Art, Lost and Found
At Schools Neuschwanstein in southern Bavaria, Captain James Rorimer supervises the safeguarding of art stolen from French Jews and stored during the war at the castle (April May, 1945).
This review of “The Rape of Europe,” which was released in theaters last year but airs on many PBS stations on Monday, originally ran on Sept. 17, 2007.
The issues raised by “The Rape of Europe,” a documentary about the Nazi pillaging of art and the Allied effort to return it, can’t be conveniently consigned to the dustbin of history. This story is still playing out, contentiously and emotionally, as art is recovered and heirs sue for restitution. (The case of Klimt’s portrait of Adele Bloch Bauer, familiar to many New Yorkers, opens and closes the movie.)
“The Rape of Europe” covers endlessly interesting material: the central role art played for the Nazis; the arriviste connoisseurship of Hitler and Goering; the Germans’ different treatment of cities like Krakow (spared for its Germanic art) and Warsaw (almost obliterated for its Slavic art and sensibility). It also raises endlessly interesting questions: Should soldiers’ lives be risked to save historic sites and artwork? Can a culture survive if its art is wiped out?

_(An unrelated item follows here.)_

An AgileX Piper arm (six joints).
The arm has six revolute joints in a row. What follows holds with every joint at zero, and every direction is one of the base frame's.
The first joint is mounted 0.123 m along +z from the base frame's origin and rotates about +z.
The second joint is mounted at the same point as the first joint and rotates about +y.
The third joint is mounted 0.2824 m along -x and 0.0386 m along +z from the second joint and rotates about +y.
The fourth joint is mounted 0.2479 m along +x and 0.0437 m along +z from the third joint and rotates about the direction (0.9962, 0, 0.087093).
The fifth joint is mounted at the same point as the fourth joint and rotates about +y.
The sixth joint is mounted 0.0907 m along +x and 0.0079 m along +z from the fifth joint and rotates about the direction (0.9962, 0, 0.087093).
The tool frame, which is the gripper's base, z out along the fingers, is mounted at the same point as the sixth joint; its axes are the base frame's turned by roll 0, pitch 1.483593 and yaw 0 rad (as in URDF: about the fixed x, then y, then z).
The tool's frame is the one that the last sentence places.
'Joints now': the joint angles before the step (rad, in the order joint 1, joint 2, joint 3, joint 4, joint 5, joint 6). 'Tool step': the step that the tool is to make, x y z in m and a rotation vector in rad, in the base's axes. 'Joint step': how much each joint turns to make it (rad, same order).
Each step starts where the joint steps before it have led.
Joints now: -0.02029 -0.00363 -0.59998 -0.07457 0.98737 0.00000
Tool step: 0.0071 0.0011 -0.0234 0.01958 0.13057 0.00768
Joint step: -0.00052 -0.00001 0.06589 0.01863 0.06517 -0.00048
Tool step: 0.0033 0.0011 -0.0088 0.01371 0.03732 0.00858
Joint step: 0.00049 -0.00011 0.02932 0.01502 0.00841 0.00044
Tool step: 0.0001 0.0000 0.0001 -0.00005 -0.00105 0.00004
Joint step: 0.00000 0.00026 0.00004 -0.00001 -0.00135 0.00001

The film, based on a book by Lynn H. Nicholas, crams in a lot, which means it can seem rushed and cursory. And some parts beg for fuller treatment. The Monuments Men G.I.’s (mainly) whose mission was to recover and return art could easily be the subject of their own documentary. They’re heroes. And their work was vital to, in the words of one Florentine woman, “the victory of beauty over horror.”